PROBLEM —
Present the lines below again, exactly as they stand.

DATA SECTION —
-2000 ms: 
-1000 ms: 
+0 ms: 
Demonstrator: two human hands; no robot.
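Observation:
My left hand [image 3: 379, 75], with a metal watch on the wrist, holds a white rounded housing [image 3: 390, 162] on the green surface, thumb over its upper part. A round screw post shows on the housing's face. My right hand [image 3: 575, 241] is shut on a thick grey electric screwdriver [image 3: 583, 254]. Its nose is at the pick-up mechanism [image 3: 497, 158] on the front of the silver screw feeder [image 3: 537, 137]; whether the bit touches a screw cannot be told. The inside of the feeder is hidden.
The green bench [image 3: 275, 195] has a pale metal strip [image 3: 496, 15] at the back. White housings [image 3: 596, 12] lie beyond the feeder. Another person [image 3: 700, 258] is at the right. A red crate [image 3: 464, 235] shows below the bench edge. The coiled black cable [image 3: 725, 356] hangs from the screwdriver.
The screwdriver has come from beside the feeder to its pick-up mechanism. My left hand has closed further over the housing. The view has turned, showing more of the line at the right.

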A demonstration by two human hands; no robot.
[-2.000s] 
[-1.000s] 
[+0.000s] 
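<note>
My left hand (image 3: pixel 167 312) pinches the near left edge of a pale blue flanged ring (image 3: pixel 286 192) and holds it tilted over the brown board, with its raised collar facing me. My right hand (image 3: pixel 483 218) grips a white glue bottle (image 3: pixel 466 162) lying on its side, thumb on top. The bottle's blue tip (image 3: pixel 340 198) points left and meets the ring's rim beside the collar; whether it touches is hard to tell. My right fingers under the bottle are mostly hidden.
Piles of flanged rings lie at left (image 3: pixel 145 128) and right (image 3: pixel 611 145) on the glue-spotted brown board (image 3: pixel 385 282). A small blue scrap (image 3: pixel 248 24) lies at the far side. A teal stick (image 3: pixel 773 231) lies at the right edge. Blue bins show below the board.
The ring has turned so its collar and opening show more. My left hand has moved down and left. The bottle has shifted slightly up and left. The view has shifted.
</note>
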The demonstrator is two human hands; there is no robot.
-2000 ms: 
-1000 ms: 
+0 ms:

OUTPUT BELOW —
-2000 ms: 
-1000 ms: 
+0 ms: 
Demonstrator: two human hands; no robot.
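Observation:
My left hand [image 3: 379, 75], with a metal watch on the wrist, holds a white rounded housing [image 3: 390, 162] on the green surface, thumb over its upper part. A round screw post shows on the housing's face. My right hand [image 3: 575, 241] is shut on a thick grey electric screwdriver [image 3: 583, 254]. Its nose is at the pick-up mechanism [image 3: 497, 158] on the front of the silver screw feeder [image 3: 537, 137]; whether the bit touches a screw cannot be told. The inside of the feeder is hidden.
The green bench [image 3: 275, 195] has a pale metal strip [image 3: 496, 15] at the back. White housings [image 3: 596, 12] lie beyond the feeder. Another person [image 3: 700, 258] is at the right. A red crate [image 3: 464, 235] shows below the bench edge. The coiled black cable [image 3: 725, 356] hangs from the screwdriver.
The screwdriver has come from beside the feeder to its pick-up mechanism. My left hand has closed further over the housing. The view has turned, showing more of the line at the right.
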
A demonstration by two human hands; no robot.
[-2.000s] 
[-1.000s] 
[+0.000s] 
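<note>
My left hand (image 3: pixel 167 312) pinches the near left edge of a pale blue flanged ring (image 3: pixel 286 192) and holds it tilted over the brown board, with its raised collar facing me. My right hand (image 3: pixel 483 218) grips a white glue bottle (image 3: pixel 466 162) lying on its side, thumb on top. The bottle's blue tip (image 3: pixel 340 198) points left and meets the ring's rim beside the collar; whether it touches is hard to tell. My right fingers under the bottle are mostly hidden.
Piles of flanged rings lie at left (image 3: pixel 145 128) and right (image 3: pixel 611 145) on the glue-spotted brown board (image 3: pixel 385 282). A small blue scrap (image 3: pixel 248 24) lies at the far side. A teal stick (image 3: pixel 773 231) lies at the right edge. Blue bins show below the board.
The ring has turned so its collar and opening show more. My left hand has moved down and left. The bottle has shifted slightly up and left. The view has shifted.
</note>
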The demonstrator is two human hands; there is no robot.
-2000 ms: 
-1000 ms: 
+0 ms:

What was produced is the complete output.